The standard explanation for the failure of the Bolotnaya Square protests is that they did not feature “social demands,” meaning slogans dealing with support for the poor, availability of public services, lower prices and utility rates, and increased pensions and salaries. But such demands are part of the standard fare offered by nearly all Russian political parties and politicians, from United Russia to Prokhorov and Navalny. These demands sounded at Bolotnaya Square as well. Successfully employed by the authorities and mainstream opposition parties, this social rhetoric has, however, absolutely no effect on the masses when voiced by radical leftists, strange as it might seem. We are constantly faced with a paradox: opinion polls show that the public is permanently concerned about poverty, economic equality, unemployment, high prices, and so on, but we do not see either significant protests or the growing influence of leftist forces and trade unions. Apparently, the explanation for this phenomenon is that a significant part of the population pins its hopes not on strategies of solidarity and collective action, but on the support of strong, fatherly state power. The Kremlin links implementation of its “obligations to society” with manifestations of loyalty: this is the essence of its policy of stability.

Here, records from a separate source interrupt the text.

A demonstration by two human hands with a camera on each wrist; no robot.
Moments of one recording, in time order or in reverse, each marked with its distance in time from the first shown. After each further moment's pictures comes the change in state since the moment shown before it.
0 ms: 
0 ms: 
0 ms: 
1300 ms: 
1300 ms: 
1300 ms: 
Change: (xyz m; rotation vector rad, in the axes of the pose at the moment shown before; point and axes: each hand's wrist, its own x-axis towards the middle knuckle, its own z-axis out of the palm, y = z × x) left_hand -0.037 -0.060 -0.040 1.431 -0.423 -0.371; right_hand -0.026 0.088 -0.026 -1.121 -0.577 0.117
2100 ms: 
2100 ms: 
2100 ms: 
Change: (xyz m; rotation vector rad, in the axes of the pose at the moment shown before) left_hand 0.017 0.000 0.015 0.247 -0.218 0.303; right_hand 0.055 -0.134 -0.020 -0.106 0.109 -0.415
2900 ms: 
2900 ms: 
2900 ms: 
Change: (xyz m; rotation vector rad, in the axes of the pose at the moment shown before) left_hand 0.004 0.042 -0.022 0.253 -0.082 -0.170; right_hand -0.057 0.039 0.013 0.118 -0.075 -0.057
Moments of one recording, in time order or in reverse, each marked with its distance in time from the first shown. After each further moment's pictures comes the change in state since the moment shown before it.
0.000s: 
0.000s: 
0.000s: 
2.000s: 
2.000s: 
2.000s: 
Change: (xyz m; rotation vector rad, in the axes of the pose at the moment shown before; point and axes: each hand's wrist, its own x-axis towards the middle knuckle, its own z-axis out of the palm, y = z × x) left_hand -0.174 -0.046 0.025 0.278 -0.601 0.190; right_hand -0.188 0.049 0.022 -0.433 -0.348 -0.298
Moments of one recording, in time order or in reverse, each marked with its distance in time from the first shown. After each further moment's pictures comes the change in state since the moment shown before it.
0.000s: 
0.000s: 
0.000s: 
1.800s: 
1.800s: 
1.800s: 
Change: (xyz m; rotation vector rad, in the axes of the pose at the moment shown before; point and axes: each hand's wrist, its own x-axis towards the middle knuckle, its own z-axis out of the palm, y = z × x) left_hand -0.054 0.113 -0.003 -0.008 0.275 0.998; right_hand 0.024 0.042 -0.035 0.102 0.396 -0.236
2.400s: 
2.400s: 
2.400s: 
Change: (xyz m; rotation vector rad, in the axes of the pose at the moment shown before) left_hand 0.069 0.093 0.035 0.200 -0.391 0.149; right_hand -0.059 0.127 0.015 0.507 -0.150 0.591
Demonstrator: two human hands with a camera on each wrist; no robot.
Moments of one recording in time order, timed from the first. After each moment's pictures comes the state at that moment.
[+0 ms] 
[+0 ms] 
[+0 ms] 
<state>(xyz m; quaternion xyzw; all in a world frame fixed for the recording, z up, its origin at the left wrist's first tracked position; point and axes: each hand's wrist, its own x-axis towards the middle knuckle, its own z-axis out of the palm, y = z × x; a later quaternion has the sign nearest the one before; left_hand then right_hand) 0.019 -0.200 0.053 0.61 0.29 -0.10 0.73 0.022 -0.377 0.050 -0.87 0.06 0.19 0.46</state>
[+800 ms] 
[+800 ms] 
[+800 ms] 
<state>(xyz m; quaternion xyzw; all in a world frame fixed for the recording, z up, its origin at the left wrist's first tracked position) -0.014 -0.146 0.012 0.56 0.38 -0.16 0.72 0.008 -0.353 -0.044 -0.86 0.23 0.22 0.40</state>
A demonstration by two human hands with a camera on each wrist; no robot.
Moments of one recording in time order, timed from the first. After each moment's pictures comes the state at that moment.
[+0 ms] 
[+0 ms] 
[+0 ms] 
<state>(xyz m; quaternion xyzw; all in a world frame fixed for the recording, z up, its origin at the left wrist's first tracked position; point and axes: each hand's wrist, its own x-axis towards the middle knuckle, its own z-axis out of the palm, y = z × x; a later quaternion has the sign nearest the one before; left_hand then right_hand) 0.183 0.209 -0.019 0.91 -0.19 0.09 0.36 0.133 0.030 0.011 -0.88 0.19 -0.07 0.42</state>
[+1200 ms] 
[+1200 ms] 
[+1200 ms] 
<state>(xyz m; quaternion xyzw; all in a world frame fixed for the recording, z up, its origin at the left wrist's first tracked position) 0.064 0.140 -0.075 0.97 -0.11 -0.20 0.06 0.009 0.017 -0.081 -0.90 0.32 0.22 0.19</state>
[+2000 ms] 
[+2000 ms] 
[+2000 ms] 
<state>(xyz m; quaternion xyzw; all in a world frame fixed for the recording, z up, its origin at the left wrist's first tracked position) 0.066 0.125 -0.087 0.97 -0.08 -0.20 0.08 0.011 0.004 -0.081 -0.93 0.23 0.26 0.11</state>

Leftists in a Right-Wing Society
Finally, should we consider ordinary people’s nostalgic memories of the Soviet Union during the stagnation period a manifestation of “leftism,” and rejection of western lifestyles and indifference to democratic freedoms indicators of an anti-bourgeois worldview? According to the twisted logic of the “populists,” who have declared most democratic demands irrelevant to the class struggle and therefore not worthy of attention, that is the way it is. Instead of accepting the obvious fact that proletarians need more democracy and more radical democracy than the middle class, and that protests by students and the intelligentsia can pave the way to revolt by the lower classes, theorists like Kagarlitsky try to paint ordinary conservatism red.
They tacitly or openly postulate that workers can somehow acquire class consciousness under a reactionary regime without breaking with its paternalist ideology and without supporting the fight for those basic political rights that workers in the west won at the cost of a long and bloody struggle.
It is time to recognize that we live in a society far more rightist than any of the Western European countries and even the United States. What European and American right-wing radicals can imagine only in their wildest fantasies has been realized in post-Soviet Russia in an unprecedentedly brief span of time and with extraordinary completeness. The Soviet legacy (or, rather, the reactionary aspects of the Soviet social model) proved not to be an antidote to bourgeois-mindedness, but rather an extremely favorable breeding ground for a strange capitalist society that is simultaneously atomized and anti-individualist, cynical and easily manipulated, traditionalist and bereft of genuine roots. And we leftists must learn to be revolutionaries in this society, rather than its willing or unwitting apologists.